涉事的满洲里神州旅行社说得直白:“正常肯定是定制师给你的报价,是在酒店价格的基础上加上我们的服务费啊。”这句话没有问题,旅行社确实需要利润。但携程官方的另一句话立刻制造了矛盾——“服务费会明码标价,不会加在房费里。”
而在张女士手里那份行程单上,只有酒店费、用车费、门票、活动费用的明细,根本找不到一行叫“服务费”的东西。千元左右的真实差价没有独立列明,而是被混进了“酒店费”这个标签里。
消费者看到的是一间标价1520元的酒店,住进去却连快捷的标准都达不到——而当地1500元的酒店,基本都是豪华型标准。
这还不是一个供应商的问题。更早的2025年底,携程平台延吉-长白山定制游的消费者就曝光过一个数据:4474元的订单,携程扣掉约30%的佣金后,商家实际到手只有三千出头。30%的固定扣点有多高?
商家要在基础资源成本上额外加出一个巨大的空间,才能覆盖佣金并维持自己的利润。这就是价差的第一层来源。
第二层,是平台在定价环节,几乎没有设置任何核验阀门。同一天的同一个平台,两位不同的定制师对同一酒店分别报价1520元和750元,差了一倍。你的价格是多少,只取决于你刷到哪个定制师。
这一层说通了。但还有一个问题没解决:为什么消费者发现差价后要维权,也几乎注定失败?
张女士申请退差价时,携程定制师回复:“可以退酒店差价,但必须以携程平台显示的酒店价格为准,其他渠道价格不做参考。”携程客服的完整表述是:不同供应商预订渠道不一样,核算差价只认可携程平台当日标价。
这是一条设计极其精密的规则。在你下单时,平台上没有任何机制要求定制师去对照其他渠道的房价;而当你发现问题时,平台却只认自己的标价作为唯一的核算依据。
第三方平台589元不算数,酒店散客价500元也不算数,只有携程自己报的那个1465元才能当参考——而那个参考价只比你实际支付的1520元低了几十块。退差价的路径从一开始就是断的。
最终的处理结果是退还现金差价被拒绝,仅赠优惠券。

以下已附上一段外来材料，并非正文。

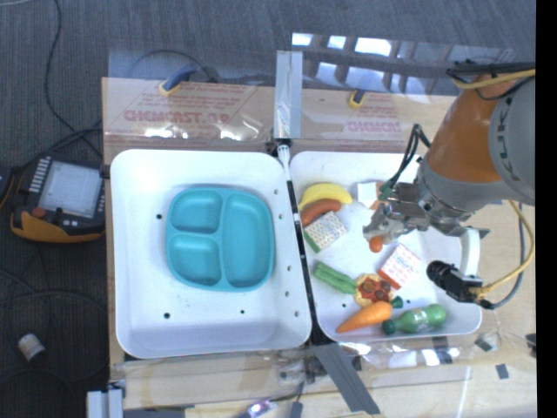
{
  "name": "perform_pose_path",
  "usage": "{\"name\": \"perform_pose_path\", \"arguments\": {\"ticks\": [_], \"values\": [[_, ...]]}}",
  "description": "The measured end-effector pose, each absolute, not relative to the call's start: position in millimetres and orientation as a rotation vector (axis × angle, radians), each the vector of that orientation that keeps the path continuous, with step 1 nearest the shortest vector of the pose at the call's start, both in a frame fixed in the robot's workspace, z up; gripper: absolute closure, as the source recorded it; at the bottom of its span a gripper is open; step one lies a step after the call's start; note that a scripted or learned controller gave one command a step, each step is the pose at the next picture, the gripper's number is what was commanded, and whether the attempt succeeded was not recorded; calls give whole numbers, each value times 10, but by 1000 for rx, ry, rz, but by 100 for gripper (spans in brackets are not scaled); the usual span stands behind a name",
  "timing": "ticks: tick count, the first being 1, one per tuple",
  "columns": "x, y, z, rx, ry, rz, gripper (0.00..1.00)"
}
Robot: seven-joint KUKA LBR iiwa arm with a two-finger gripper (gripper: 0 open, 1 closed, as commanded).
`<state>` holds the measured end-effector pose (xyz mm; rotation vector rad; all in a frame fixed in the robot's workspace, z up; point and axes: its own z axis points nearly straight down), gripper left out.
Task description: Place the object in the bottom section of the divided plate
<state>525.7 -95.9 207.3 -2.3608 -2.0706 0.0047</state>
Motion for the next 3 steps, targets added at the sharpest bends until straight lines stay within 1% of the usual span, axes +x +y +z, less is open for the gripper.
{"name": "perform_pose_path", "arguments": {"ticks": [1, 2, 3], "values": [[5456, -1, 1822, -2255, -2183, 6, 100], [5253, 866, 1825, -2147, -2290, 6, 100], [5253, 866, 1825, -2146, -2290, 5, 0]]}}
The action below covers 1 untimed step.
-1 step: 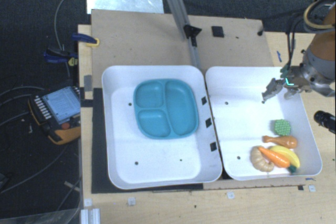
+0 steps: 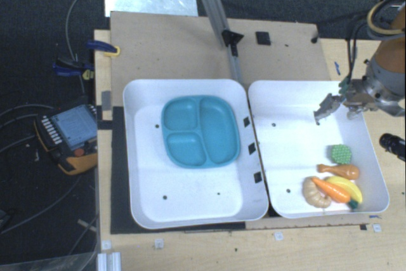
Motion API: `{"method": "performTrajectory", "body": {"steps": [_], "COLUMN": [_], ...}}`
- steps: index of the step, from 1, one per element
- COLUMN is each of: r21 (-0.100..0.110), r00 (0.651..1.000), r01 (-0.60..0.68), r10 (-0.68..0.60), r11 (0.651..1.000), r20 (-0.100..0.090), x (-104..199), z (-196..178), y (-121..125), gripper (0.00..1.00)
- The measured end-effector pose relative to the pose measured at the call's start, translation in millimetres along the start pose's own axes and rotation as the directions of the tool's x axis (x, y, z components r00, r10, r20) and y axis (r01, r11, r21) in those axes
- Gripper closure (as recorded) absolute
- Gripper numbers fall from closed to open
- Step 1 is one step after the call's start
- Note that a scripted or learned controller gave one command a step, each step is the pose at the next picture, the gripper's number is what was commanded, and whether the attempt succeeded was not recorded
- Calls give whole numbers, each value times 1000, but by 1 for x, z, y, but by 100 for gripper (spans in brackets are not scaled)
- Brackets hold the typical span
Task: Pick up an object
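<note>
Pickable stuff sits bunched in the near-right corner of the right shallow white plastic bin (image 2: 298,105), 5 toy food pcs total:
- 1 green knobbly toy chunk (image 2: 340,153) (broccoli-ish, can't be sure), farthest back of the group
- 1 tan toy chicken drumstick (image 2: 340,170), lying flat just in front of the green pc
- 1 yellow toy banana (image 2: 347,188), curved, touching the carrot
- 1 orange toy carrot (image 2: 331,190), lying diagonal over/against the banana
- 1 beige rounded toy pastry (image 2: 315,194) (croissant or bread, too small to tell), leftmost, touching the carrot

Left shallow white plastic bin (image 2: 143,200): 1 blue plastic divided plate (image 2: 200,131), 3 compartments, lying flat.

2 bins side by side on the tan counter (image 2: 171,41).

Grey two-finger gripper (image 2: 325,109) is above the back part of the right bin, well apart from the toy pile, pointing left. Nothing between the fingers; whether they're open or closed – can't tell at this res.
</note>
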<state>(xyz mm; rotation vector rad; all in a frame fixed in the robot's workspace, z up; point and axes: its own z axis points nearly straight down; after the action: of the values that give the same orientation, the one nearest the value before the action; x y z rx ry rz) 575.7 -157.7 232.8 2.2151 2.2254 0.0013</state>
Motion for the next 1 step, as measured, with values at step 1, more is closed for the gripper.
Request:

这跟2025年底那起延吉定制游纠纷的逻辑如出一辙——当时商家被扣1万元保证金,消费者只获赔300元。
我们现在回到最初的问题:51亿罚单落地后,为什么这类价格乱象还会出现?
因为此前所有的监管动作,从2025年贵州和郑州的市场监管局约谈,到2026年3月北京市对12家平台的联合约谈,再到7月的国家级处罚,针对的都是酒店端的独家合作、“全网最低价”、通用定价权这些宏观问题。
没有一次触及定制游细分场景里的费用披露规则、供应商报价审核机制、售后核价标准。
用最直白的逻辑总结:整改措施让携程不能再逼酒店给“全网最低价”了,但它没有让携程必须去比较自家定制师报的价格是不是比其他渠道贵了三倍。 这两层规则之间的缝隙,恰好形成了千元价差可以畅通无阻的通道。
截至2026年9月11日,这起纠纷还没有市场监管或消协的正式处理结论,携程是否会对定制游业务的定价规则做出调整也暂不清楚。
但在那之前,愿意花19600元找定制游的消费者,恐怕都绕不开这样一个事实:你信任地交出了预算和行程,换来的报价里,服务费和酒店费从来就没有分开过。